Return all of the data exactly, with nothing left out but the pictures.
------ Input data
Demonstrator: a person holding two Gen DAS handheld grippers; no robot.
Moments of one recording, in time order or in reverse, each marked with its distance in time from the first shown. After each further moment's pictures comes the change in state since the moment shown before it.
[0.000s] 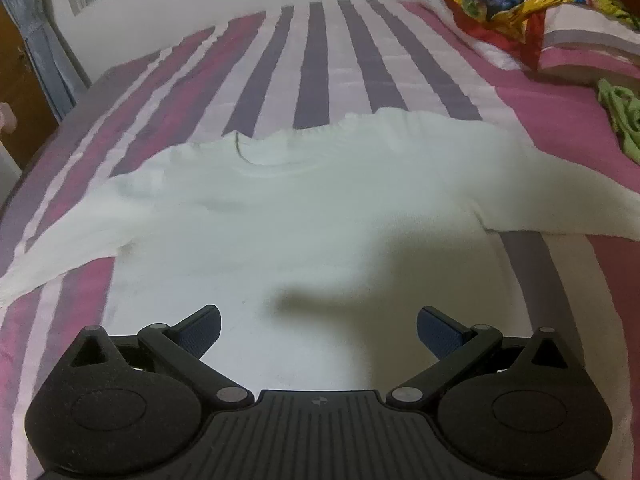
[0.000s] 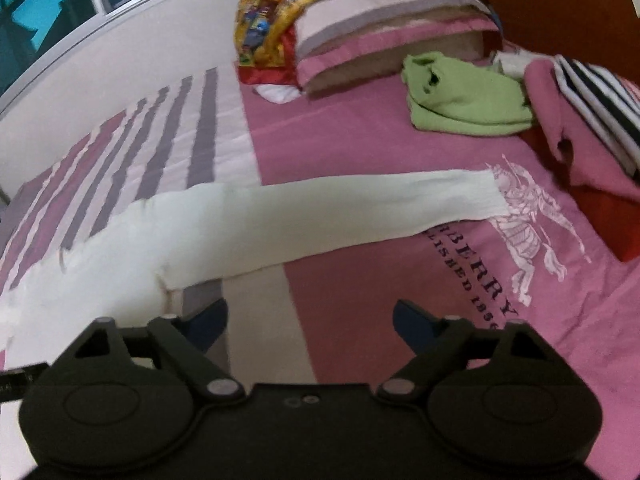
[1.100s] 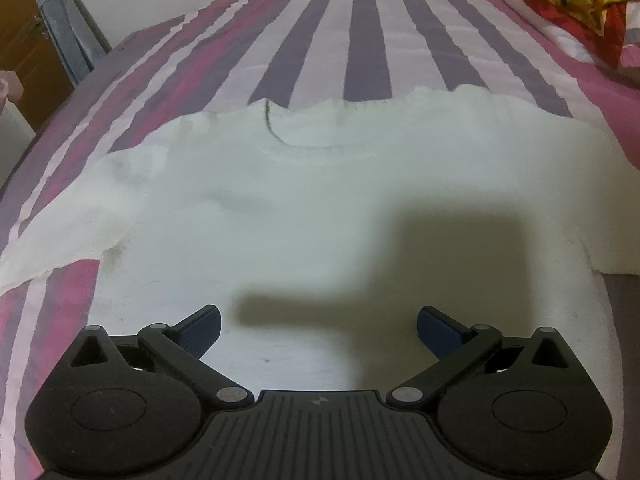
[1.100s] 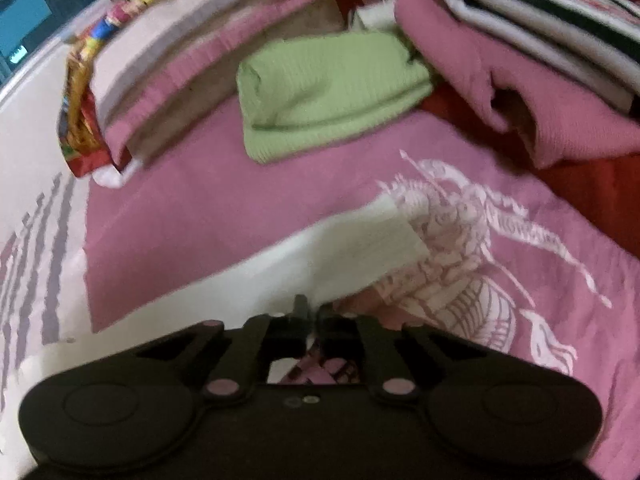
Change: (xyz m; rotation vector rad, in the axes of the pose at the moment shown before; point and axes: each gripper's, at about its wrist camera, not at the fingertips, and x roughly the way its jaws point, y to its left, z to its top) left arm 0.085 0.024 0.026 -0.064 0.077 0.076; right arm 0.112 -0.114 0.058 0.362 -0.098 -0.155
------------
_Exercise solution_.
Demonstrator: a person holding two Gen DAS handheld grippers; no robot.
Moments of one recording, in time order or in reverse, each marked with its distance in time from the first shown. After each further moment's pictures comes the change in state since the moment shown before it.
[0.000s] 
[0.000s] 
[1.100s] 
[1.100s] 
Change: (xyz m; rotation vector rad, in the axes of the pose at the moment shown before; point and axes: each gripper's, at about its wrist camera, not at the fingertips, and x roughly the way its jaws point, y to its left, z to its top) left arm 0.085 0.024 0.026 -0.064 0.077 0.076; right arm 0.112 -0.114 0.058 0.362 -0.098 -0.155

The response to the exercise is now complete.